The Clink gaol served an area on the south bank of the River Thames, known since the 14th century as the Liberty of The Clink, which is now a part of the London Borough of Southwark.
The term “Liberty” dates from Medieval England; it denotes an area that was privately owned by a feudal lord, from which he pocketed any revenue, and was not under the jurisdiction of the Crown. The lord was free to set his own laws within his Liberty.
The prison was built by Henry of Blois, who was appointed Bishop of Winchester in 1129 by his brother, King Stephen of England.
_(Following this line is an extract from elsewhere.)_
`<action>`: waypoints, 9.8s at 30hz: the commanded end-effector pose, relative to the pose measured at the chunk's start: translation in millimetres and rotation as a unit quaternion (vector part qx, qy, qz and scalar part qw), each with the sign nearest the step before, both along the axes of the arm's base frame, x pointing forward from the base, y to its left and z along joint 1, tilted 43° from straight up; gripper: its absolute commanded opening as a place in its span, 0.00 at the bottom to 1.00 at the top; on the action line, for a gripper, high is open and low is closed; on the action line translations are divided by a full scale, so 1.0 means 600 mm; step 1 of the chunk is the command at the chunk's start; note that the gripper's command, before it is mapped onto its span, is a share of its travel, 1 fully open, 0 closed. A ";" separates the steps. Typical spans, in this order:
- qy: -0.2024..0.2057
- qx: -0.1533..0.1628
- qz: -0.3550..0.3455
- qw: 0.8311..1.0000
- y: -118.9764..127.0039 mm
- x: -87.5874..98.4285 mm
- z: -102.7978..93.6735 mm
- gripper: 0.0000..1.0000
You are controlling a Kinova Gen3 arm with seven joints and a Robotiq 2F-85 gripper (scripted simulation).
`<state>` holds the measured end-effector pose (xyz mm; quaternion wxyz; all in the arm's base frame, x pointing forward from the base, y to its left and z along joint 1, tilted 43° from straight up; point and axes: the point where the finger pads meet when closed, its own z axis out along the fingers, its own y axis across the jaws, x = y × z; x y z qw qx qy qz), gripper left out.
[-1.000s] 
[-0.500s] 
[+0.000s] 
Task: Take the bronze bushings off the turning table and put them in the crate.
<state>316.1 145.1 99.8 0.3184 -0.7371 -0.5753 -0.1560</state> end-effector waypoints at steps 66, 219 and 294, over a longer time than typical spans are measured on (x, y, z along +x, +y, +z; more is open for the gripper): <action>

After also receiving a commission as papal legate in 1139, Henry became the most powerful man in England after the monarch. He gained ownership of the liberty that he named the Liberty of the Bishop of Winchester circa 1144-1149.
While the diocese of the Bishop of Winchester was in the county of Hampshire, his domain extended much further than these boundaries.
He also had responsibilities as a member of Parliament’s House of Lords. Keen to create a grand residence close to Westminster that would reflect his wealth and status, Henry de Blois ordered the construction of his own manor.
Visitors to London today can see the remains of Winchester House — just one small corner of the Great Hall with its iconic rose window. The estate was vast and within its borders there were two prisons, one for men and the other for women.
A diverse group of people were locked up within Henry’s prison, with crimes including prostitution, debt, assault, trespassing, following the “wrong” religion, or refusing to attend church services (of the “right” religion).
Because the Liberty was not governed by the laws of the the City of London, certain ventures were allowed within it’s border that could not legally operate in the surrounding area. Thus it was known for gambling houses, bear-baiting, theaters (including Shakespeare’s Globe), and other shady goings-on.
In 1161, King Henry II agreed that the Bishop of Winchester could licence brothels within his Liberty — and, of course, take a fee from them.
Understandably, the Bankside area was rather attractive for a number of small-time crooks, meaning that the gaol was never short of prisoners.
This was good news, to some extent, for the gaolers who supplemented their meager wages by selling perks to the inmates, usually funded by their friends and family on the outside. In addition to candles and palatable food, those who could afford to pay might buy a bed to sleep on instead of the hard floor, a lighter pair of irons, or the right to beg from passers-by.
During the 14th century, the Bishop of Winchester’s domain became known as the Liberty of the Clink. It is uncertain whether the term was first applied to the area, or the prison.
There are a number of theories regarding the origin of the name “The Clink.” One suggests that it derived from the Flemish word for a latch, klink. There were several waves of Flemish immigration to some parts of Britain during this period.
Another theory that suggests that the name has a purely onomatopoeic meaning, deriving from the sound produced by chains hitting against each other, or that of the blacksmiths hammer as it closed the leg and wrist irons on a prisoner.
A third theory suggests that Clink is an old term for the rivets. Whatever its origin, this name became a synonym for a prison, giving birth to the phrase “thrown in the Clink.”
As well as numerous petty criminals, the Clink housed several notable inmates throughout the years. During the Counter-Reformation in the 16th century, under the reign of the Catholic Queen Mary, it was mainly used to confine those accused of heresy.
In the early 1600s a group of Puritans whose followers went on to become the first Pilgrim Fathers to form the Plymouth colony in present-day Massachusetts were held in the Clink.
Following the English Revolution (1642–1651) Winchester House was sold and the Clink became almost exclusively a debtors prison.
It was notorious for harsh treatment of prisoners, which made the Clink and the opulent Winchester House natural targets during civil rebellions against the Statute of Labourers Act — the Peasant’s Revolt in 1381, and Jack Cade’s rebellion in 1450. The prison buildings were rebuilt after both of these riots, but they were in such a state of disrepair by 1745 that inmates were being housed in temporary buildings.
It’s end came in 1780, during the anti-Catholic protests known as the Gordon Riots. The Clink was broken into and all the prisoners were liberated — the prison was set on fire and never erected anew.
The Clink Prison Museum stands on the same spot as the main men’s prison. Beside it runs Clink Street, where part of the the original gaol wall can be seen.
Other prison buildings would have been scattered around within the museum’s vicinity, their foundations now buried somewhere beneath the streets of London.
The museum offers an unforgettable time to those that come to visit, trying to recreate what the prison might have looked like throughout history.